Arizona Sonoran Copper’s Cactus brownfield project in Arizona. Credit: Arizona Sonoran Copper

The dearth of new greenfield mines – particularly copper – has been a problem for the industry for decades. 

A new study by the University of Queensland’s Sustainable Minerals Institute provides stark evidence of the extent of the problem and just how reliant global mining has become on brownfield expansion. 

The massive need for more copper to enable the energy transition and much besides has achieved near universal consensus and so has the argument that demand cannot be met by expanding existing mines alone. 

Copper can account for nearly 6% of the capital expenditure of a data center project and the trillions of dollars flowing into electricity and compute to teach robots how to fold laundry will mean you need a new Cobre Panama every two years (and those are hard to come by and even harder to keep).  

It’s not surprising that copper miners have turned to brownfielding despite ever lower grades necessitating ever bigger, deeper and costlier expansions.  Not when it takes nearly 14 years just to bring a copper project to the preliminary economic assessment stage and at least another four for construction if you’re lucky, very lucky, to get permits.
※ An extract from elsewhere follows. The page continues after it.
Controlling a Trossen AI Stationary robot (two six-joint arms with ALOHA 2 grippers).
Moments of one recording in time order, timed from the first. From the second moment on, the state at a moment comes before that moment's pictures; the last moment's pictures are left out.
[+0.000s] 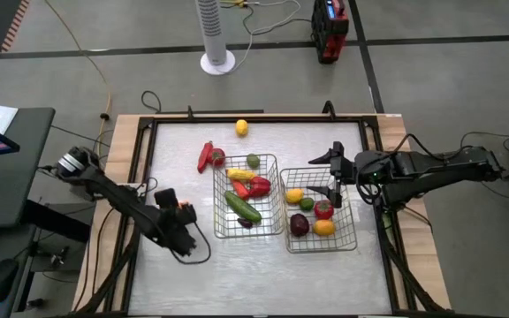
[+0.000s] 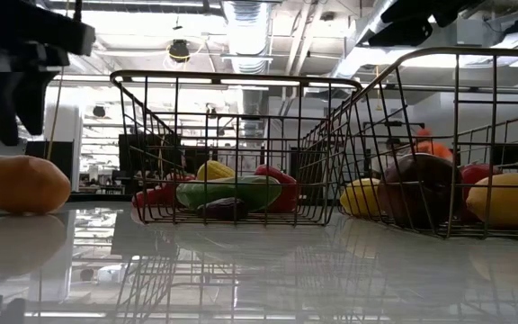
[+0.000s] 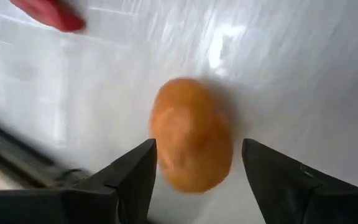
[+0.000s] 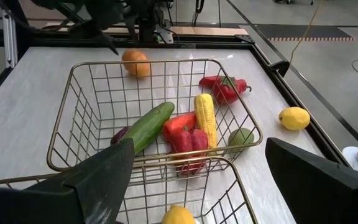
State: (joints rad) left arm -0.57 1.47 0.99 -1.26 -0.36 -0.89; right arm 0.11 0.84 0.79 -0.36 0.26 0.02
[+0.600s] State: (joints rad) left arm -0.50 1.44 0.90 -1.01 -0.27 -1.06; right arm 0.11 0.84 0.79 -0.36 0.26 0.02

The study published in the OneEarth journal, covered 366 brownfield sites, across 58 countries and 16 minerals, global production, exploration, and capital-expenditure data from 1998 to 2024. 
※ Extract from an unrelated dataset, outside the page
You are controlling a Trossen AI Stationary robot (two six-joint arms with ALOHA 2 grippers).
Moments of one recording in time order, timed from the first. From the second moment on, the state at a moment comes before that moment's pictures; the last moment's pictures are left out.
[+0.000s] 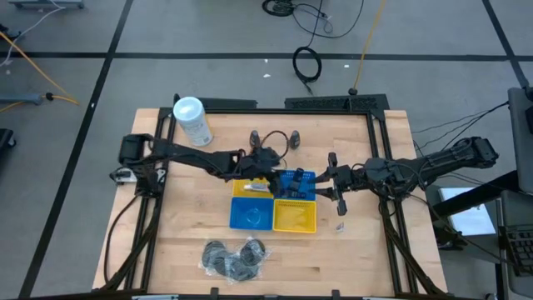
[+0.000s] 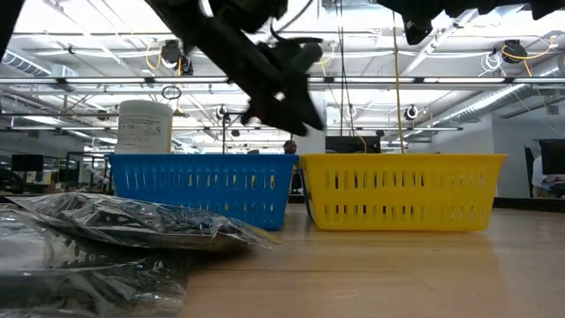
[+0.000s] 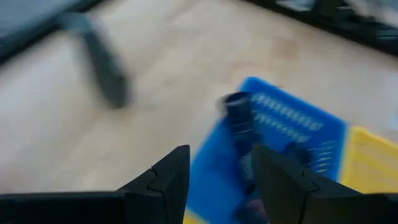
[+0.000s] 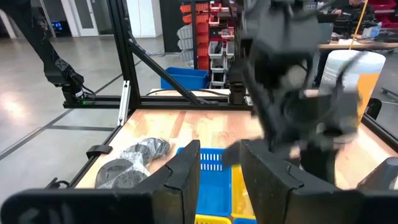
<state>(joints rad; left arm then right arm) 0.02 1.79 1.16 0.00 -0.26 -0.36 0.22 0.90 0.56 0.25 0.10 0.07</state>
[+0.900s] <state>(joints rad) -0.05 1.50 1.16 -1.02 -0.58 -0.61 0.22 0.90 0.56 0.23 0.10 0.09</state>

Deanna Kemp, first author of the study, says brownfielding often unfolds incrementally over time with less public scrutiny:

“Once a mine has been approved and permitted, expansion is typically a business-as-usual part of developing a mine, even when that expansion changes the original risk of social and environmental impact. 
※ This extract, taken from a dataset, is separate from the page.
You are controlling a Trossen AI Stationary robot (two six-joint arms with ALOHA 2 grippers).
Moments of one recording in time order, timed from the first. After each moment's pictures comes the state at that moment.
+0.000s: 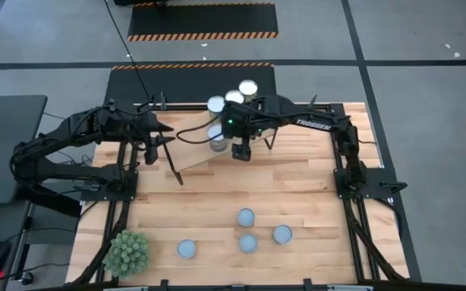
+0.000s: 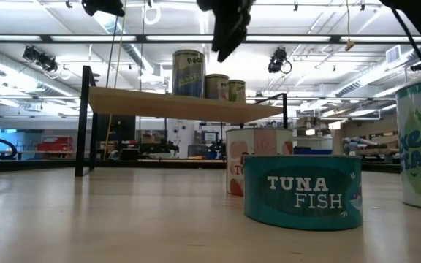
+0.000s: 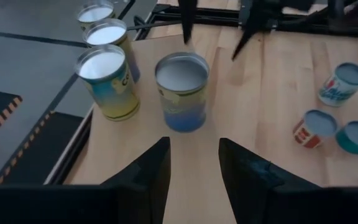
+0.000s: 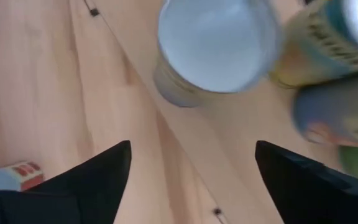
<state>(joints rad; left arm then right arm) 0.27 0.88 1.19 -0.87 -0.06 0.06 -0.14 2.03 2.25 -1.34 0.12 -0.01</state>
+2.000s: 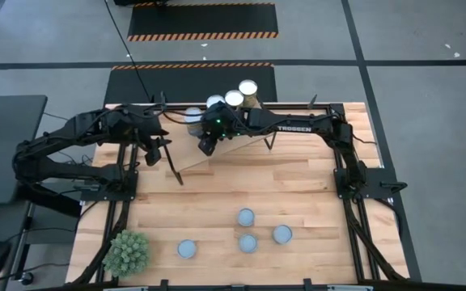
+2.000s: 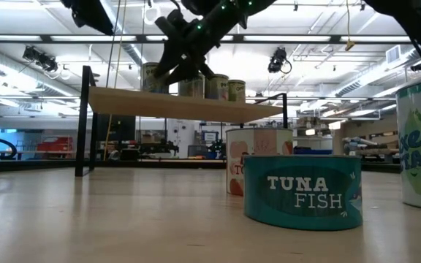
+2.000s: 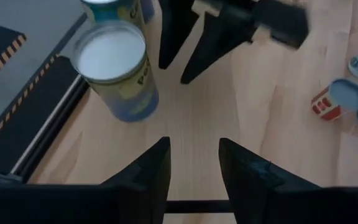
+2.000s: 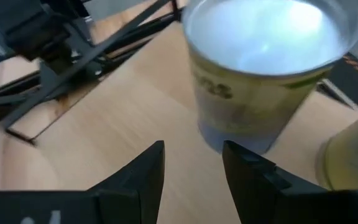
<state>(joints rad) 0.27 0.92 1.17 -1.01 -0.12 -0.06 -0.20 2.07 1.91 -0.49 0.06 0.27</state>
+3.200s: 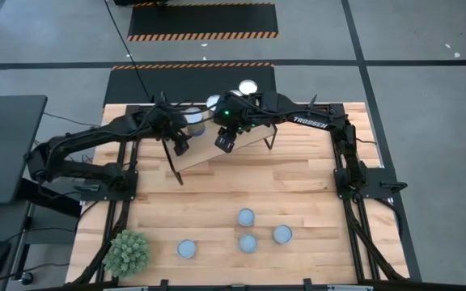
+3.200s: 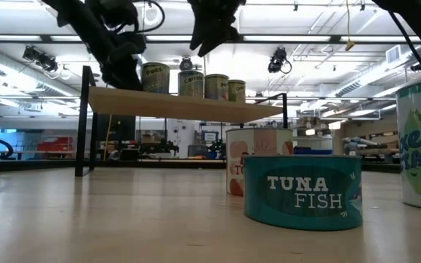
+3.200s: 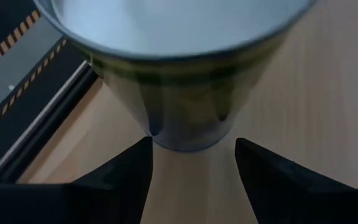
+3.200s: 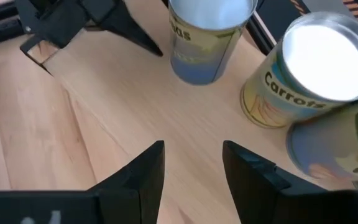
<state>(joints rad) 0.50 1.14 0.86 -0.53 -0.08 0.02 -0.17 2.04 2.27 -1.15 0.14 0.21</state>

“In the “’middle’” of a mine’s lifespan, when the mine is active there is often less oversight or public focus: changes tend to be regulated, step by step, but the impacts of these expanded operations add up over time.” 

“The risk factors involved in each mine site are unique and no-one has really been looking at the scale of growth of brownfield mining globally.”        

According to study, the number of new mines peaked around 2015 for copper, in the early 2000s for iron ore, around 2010–2012 for nickel, and around 2012–2014 for gold. However, since these peaks, and the subsequent decline in the numbers of new mines, production has continued to rise.

Brownfield capital expenditure is dominated by copper, constituting just under half the total spent followed by gold (17.5%), iron ore (14.4%), and nickel (6.3%). 

Across minerals, brownfielding capital is dominated by physical “expansion,” followed by “new zone development” and “mine life extension,” while “optimization” and “reopening” are comparatively small.

The study found that Chile leads global brownfield development, with 25.2% of total worldwide capital investment, followed by the United States (11.4%) and Australia (10.1%). 

According to the report, the pattern of increasing minesite exploration by major companies holds across all global regions with the early 2020s marked as turning point. 

The pattern is most pronounced in Pacific and Southeast Asia, where the share rises from 27.3% in 2010 to 76.8% in 2024, alongside a marked decline in late stage and feasibility exploration. 

Africa and Latin America retain relatively larger grassroots exploration shares, but regions both show a shift toward minesite exploration over time, increasing from 42.5% to 65.4% in Africa and from 27.1% to 63.0% in Latin America between 2010 and 2024. 

In Australia, work on expansion dominates spending throughout the period while Canada and the US lean more toward late stage and feasibility exploration, with minesite activity rising from 34.8% in 2010 to just under half in 2024. 

According to the authors, nearly 80% of the brownfield mines analyzed using satellite imagery are in locations facing multiple high-risk conditions, which also include water scarcity, weak governance, and limited press freedom. 

More than one-fifth of the sites lie within 50 kilometers (31 miles) of ecologically pristine or partially modified areas, and more than half of the sites are located within 20 kilometers (12 miles) of biodiversity hotspots or protected areas.